# PROMPT:
Nothing but the pictures is dropped; write out all the remaining data below exactly.

# RECORDS FOR PROCESSING:
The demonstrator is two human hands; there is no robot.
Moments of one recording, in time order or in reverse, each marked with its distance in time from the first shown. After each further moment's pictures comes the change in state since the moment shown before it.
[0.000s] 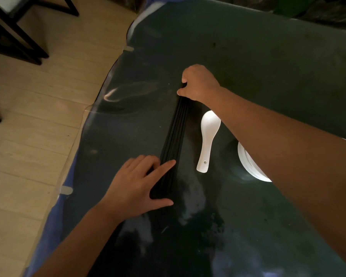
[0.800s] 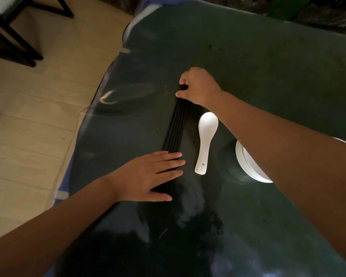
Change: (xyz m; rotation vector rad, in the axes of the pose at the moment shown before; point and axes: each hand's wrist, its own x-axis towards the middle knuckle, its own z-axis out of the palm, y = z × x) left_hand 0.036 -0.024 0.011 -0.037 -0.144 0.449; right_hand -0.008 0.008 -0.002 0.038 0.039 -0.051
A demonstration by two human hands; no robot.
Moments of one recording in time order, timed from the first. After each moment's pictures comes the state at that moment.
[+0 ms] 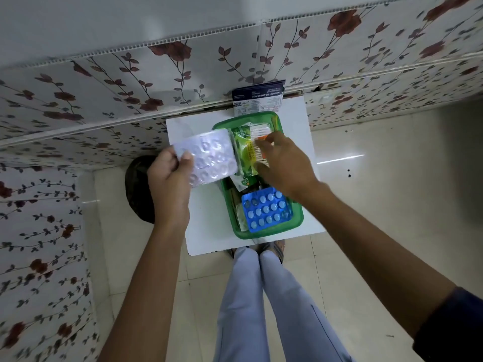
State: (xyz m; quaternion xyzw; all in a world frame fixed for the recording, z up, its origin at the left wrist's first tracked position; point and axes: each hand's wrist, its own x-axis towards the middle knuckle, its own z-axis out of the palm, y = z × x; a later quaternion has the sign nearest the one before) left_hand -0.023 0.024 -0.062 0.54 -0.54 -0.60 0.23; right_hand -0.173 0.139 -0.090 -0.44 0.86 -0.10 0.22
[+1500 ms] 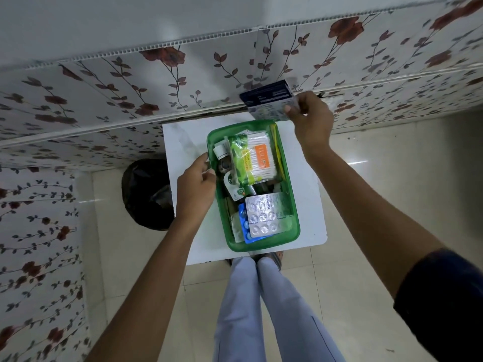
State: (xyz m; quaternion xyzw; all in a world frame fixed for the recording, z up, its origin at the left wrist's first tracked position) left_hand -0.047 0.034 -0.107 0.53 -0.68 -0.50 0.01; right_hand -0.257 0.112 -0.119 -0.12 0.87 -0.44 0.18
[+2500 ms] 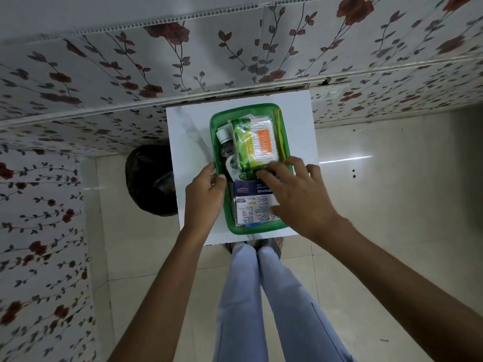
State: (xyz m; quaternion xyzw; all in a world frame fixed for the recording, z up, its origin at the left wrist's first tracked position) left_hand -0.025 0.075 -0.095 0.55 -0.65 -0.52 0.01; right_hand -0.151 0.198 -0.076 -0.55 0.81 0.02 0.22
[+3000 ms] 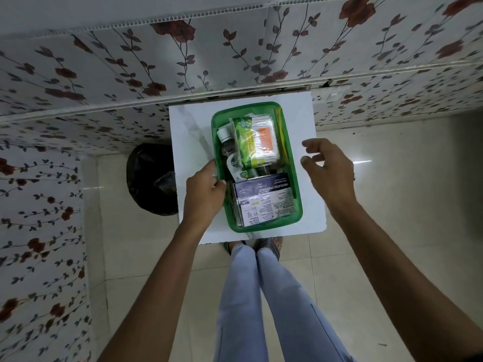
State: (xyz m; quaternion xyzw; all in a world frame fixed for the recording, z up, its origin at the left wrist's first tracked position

# REPLY TO THE EXERCISE:
The demonstrator is two human hands; there is no robot.
Moments of one recording, in time order or in reverse, each marked with its distance in time from the first shown. After each further moment's pictures comes the change in state since the moment shown before it.
[0.000s] 
[0.800s] 
Change: (xyz m; rotation vector rad, in the axes of the pose at the moment shown before; point and axes: each hand's wrist, its own x-axis towards the middle knuckle, its own z-axis out of the palm, y = z × x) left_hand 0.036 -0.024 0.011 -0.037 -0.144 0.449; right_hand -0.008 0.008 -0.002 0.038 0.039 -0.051
A demonstration by two human hands; no robot.
Moments of one recording in time order, timed from the first. After each moment's pictures comes the state at that moment.
[+0 ms] 
State: (xyz m; quaternion xyzw; all in a world frame fixed for the recording, z up, its origin at the left wrist's first tracked position; point and axes: each hand's wrist, its own x-axis towards the middle knuckle, its own z-axis out of the palm, y = z × x; a later quaternion has the sign nearest the one before) left_hand -0.023 0.024 -0.062 0.54 -0.54 -0.60 0.23; right_hand -0.173 0.139 -0.090 -0.44 0.86 -0.10 0.22
[+1500 ms] 
State: (xyz m; quaternion xyzw; all in a world frame fixed for the recording, z up, its origin at the left wrist's first tracked position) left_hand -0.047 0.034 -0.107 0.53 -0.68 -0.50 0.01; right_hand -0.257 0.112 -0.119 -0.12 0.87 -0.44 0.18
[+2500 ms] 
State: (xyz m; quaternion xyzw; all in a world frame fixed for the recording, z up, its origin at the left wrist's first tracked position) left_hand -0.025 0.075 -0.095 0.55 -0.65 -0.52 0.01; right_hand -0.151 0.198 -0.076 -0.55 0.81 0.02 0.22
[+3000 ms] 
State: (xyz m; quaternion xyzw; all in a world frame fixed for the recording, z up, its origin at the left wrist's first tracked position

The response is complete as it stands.